Leaving aside the fact that Kilkeel in N Ireland has the official record of 124 mph in 1974, I wondered just how far back Met Eireann’s records went for Mace Head.

So I asked them, and have just received this reply:

Thank you for your email.

The AWS at Mace Head was installed in 2003 and has been measuring wind at that location since 2003.

You can get all past hourly, daily and monthly datasets for Mace Head on the Met Éireann historical data webpage here: https://www.met.ie/climate/available-data/historical-data

Even by our own Met Office’s practices, this takes the biscuit.

How can they declare a record at a site that has only been in use for 22 years? No reputable organisation would do this. It has no more legitimacy than the Met Office declaring record winds on The Needles, which began recording wind speeds in 1996.

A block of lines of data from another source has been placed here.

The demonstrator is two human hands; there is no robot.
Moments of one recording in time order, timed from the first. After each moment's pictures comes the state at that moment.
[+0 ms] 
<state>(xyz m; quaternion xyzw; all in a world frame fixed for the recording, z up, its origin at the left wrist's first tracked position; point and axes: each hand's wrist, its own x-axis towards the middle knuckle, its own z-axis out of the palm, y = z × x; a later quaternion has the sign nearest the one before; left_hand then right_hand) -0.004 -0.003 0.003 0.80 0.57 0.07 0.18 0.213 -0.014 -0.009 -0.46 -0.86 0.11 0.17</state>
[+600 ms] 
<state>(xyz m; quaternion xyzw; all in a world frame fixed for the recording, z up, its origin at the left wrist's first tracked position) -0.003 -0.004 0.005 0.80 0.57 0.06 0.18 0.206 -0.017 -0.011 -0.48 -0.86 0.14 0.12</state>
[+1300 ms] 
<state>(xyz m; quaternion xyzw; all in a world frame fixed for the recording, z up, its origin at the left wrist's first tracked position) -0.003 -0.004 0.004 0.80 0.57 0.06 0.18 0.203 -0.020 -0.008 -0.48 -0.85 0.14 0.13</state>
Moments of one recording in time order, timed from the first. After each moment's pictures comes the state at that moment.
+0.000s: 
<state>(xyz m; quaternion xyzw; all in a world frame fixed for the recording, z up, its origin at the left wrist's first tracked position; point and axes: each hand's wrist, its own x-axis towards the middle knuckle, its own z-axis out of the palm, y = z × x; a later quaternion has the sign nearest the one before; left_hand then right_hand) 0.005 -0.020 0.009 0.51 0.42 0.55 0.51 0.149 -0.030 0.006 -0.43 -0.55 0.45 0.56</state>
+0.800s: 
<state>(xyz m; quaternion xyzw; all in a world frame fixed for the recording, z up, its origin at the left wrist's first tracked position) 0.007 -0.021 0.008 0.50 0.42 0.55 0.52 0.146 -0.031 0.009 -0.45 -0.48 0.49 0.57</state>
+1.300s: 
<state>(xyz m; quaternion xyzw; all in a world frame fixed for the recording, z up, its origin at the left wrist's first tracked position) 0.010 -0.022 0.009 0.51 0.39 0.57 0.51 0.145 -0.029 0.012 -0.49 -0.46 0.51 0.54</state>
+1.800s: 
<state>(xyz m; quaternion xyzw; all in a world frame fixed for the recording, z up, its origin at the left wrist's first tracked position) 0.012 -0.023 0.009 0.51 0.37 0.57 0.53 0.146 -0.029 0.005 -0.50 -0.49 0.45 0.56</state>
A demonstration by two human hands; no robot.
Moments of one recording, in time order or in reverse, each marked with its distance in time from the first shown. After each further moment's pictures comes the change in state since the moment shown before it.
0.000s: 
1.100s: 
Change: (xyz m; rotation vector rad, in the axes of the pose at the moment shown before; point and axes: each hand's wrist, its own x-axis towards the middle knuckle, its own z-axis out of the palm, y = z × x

Mace Head, which has been measuring temperatures for 50 years, is in one of the most exposed locations on the west coast of Ireland. So much so that Ireland’s Weather Channel predicted it would set a record the day before the storm.

It will always be top of the list, or close to it, when gales hit that part of the coast.

So Met Eireann have no idea whether winds higher than 114 mph have hit Mace Head before 2003 – say in 1945 or 1961, when the previous record of 113 mph was set.

To declare a record with such a short set of data devalues the process. All they can legitimately claim is that it was the strongest gust since 2003.